Impact: Enables cloning repos up to ~40MB of data within DO memory limits.
Async Worktree Materialization
Section titled “Async Worktree Materialization”Problem: Worktree writes (5K R2 PUTs for a 5K-file push) blocked the push response and subsequent requests.
Solution: For pushes with >500 objects, worktree materialization is deferred via ctx.waitUntil(). The checkout loop yields between 500-object batches with setTimeout(0) so the DO can serve concurrent requests (e.g., an immediate clone after push).
Impact: Push response returns immediately for large repos. Clone can interleave with background worktree writes.
Incremental Worktree Updates
Section titled “Incremental Worktree Updates”Problem: Every push rewrote all worktree files, even if only one file changed.
Solution: materializeWorktree() diffs old tree vs new tree, only writes changed/added files, deletes removed files.
Impact: Incremental push for a single file change: 130ms (100 files) to 867ms (5K files).
Zero-Copy WASM Memory
Section titled “Zero-Copy WASM Memory”Problem: Every WASM call copied data in (.set()) and out (.slice()). Chained operations like hash→deflate did 2 full heap resets and 2 unnecessary intermediate copies per object.
Solution: Three techniques eliminate copies:
viewBytes()— returns asubarrayview into WASM memory instead of.slice(). Used in packfile building where the deflate result is immediately consumed byentry.set().hashAndDeflate()— fused pipeline: content written to WASM once, SHA-1 computed, header+content assembled in WASM memory, then deflated. One reset instead of two.heapSave()/heapRestore()— checkpoint the bump allocator so multiple results can coexist without a full reset.
Impact: For a 5K-object push, prepareObject alone avoids ~500MB of memcpy (2 copies eliminated per object).
SQLite-First Object Lookups
Section titled “SQLite-First Object Lookups”Problem: hasObject() made an R2 HEAD request per SHA during fetch negotiation.
Solution: Check the object_chunks SQLite index first — pure SQLite query, no R2 round trip. Only falls back to R2 HEAD for objects not in the chunk index.

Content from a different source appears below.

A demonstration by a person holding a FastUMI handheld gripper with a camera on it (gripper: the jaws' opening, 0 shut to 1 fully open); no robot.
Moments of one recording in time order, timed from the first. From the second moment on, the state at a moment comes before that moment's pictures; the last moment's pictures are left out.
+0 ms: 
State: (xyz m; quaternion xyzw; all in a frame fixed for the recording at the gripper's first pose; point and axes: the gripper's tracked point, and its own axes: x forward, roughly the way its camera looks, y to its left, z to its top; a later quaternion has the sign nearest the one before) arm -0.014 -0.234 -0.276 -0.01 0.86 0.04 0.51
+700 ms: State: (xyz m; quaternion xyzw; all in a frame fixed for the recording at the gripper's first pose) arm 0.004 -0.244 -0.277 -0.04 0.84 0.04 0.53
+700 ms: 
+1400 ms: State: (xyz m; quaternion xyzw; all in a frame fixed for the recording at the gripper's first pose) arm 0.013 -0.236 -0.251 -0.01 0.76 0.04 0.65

Impact: Eliminates R2 round trips during have negotiation in fetch/clone.
Cost Analysis
Section titled “Cost Analysis”R2 pricing (as of 2026):
- Class A (PUT/DELETE): $4.50 per million operations
- Class B (GET/LIST): $0.36 per million operations
- Storage: $0.015 per GB/month
Per-push costs for a 1K-file repo:
- Object writes: ~5 chunk PUTs = $0.0000225
- Worktree writes: ~5 PUTs (incremental) = $0.0000225
- Object reads: 0 (optimistic cache) = $0
For 1,000 pushes/month to a 1K-file repo: ~$0.045 total R2 costs (chunk storage reduces PUT count by ~200x).